Cataluna believes OHA should be the vehicle for finding consensus on the sovereignty issue. "There are over 200 different sovereignty groups. OHA should take the lead in negotiating a solution that is acceptable to the greatest number of people," he said.

Jimmy Torio says he's constantly on the road campaigning. "I've slept on friends' floors on Maui and on other friends' couches on the Big Island," he said.

Torio is advocating decentralization of OHA, allowing the communities on each island to decide what programs they want to pursue.

On Kauai, for example, Torio said he would press OHA to use ceded lands revenues to purchase the vacant Grove Farm and Amfac/JMB sugar lands and let the island's Hawaiian community decide whether to use the property for homesites or farming or development.

Torio wants to see OHA reshaped as an entity separate from the state.
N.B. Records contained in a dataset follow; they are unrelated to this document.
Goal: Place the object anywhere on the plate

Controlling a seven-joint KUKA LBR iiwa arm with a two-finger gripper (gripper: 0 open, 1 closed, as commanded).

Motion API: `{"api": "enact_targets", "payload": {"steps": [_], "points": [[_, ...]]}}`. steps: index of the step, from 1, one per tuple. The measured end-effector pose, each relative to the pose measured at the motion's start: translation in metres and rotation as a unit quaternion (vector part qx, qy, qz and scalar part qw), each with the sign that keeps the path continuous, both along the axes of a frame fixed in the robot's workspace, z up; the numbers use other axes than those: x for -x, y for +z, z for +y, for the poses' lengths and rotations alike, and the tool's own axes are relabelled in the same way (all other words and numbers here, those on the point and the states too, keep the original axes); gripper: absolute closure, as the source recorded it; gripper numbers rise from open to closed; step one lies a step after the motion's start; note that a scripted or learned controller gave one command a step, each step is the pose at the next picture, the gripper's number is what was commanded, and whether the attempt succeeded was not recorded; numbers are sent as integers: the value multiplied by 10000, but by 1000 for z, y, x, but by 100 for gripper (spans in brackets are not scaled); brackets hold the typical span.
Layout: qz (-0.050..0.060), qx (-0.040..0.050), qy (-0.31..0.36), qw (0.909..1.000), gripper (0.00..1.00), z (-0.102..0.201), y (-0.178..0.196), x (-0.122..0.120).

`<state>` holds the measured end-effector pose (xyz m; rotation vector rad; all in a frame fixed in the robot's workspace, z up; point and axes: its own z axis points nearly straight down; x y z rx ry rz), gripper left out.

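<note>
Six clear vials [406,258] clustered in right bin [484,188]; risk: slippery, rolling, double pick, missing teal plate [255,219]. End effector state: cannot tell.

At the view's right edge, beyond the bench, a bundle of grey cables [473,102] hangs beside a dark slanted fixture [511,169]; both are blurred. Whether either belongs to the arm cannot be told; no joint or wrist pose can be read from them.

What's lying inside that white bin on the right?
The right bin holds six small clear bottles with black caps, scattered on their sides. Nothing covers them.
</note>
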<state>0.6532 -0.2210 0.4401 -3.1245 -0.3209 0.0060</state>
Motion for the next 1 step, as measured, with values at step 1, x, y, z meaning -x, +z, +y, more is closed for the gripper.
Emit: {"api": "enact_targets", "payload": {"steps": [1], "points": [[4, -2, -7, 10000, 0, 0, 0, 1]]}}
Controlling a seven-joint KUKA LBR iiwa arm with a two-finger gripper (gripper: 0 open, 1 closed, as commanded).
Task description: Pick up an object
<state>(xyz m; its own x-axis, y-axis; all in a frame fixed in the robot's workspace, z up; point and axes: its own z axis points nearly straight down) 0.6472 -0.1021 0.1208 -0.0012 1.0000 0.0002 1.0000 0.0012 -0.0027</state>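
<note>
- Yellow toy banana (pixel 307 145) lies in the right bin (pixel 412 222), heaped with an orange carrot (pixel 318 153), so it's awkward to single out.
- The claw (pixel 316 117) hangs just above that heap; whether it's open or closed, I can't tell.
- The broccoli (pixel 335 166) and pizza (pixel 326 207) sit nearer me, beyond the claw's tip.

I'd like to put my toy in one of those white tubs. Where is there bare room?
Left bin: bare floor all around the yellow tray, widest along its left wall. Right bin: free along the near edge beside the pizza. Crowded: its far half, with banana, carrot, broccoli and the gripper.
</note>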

He said there is a built-in conflict of interest in the existing organization as long as the state and OHA remain at odds over revenues from ceded lands. He sharply criticizes Cayetano for appointing interim board members who are now seeking election.

"The governor is literally helping them to get in," Torio said. "That is so dangerous."

Jean Ileialoha Keale Beniamina, an associate professor of Hawaiian studies at Kauai Community College believes OHA should help preserve the Hawaiian culture. Asked for an interview, she provided a Web site address: www.ileialoha.org.

On her Web site in a brief question and answer page, she is asked what she can do to further the cause of maintaining the culture. She responds: "Guided by our Kilo Hoku in the heavens, I may not be that Ho'okele who sees them to the new land, but if contributions means safety and headway through swells and storms, I have served the wa'a and its po'e as best as I could."

Randy Rego advocates the restoration of an independent Hawaiian government.

"We are not indigenous to the United States," he said. "Justice is the restoration of the Hawaiian nation, not creation of a nation within a nation."

The fifth candidate, Eloise Kaneanua Tutu Oclit, has been limited in her campaigning because of treatments for throat cancer that have required hospitalization.

She did not respond to a request for an interview, but members of her family insist she remains a viable candidate.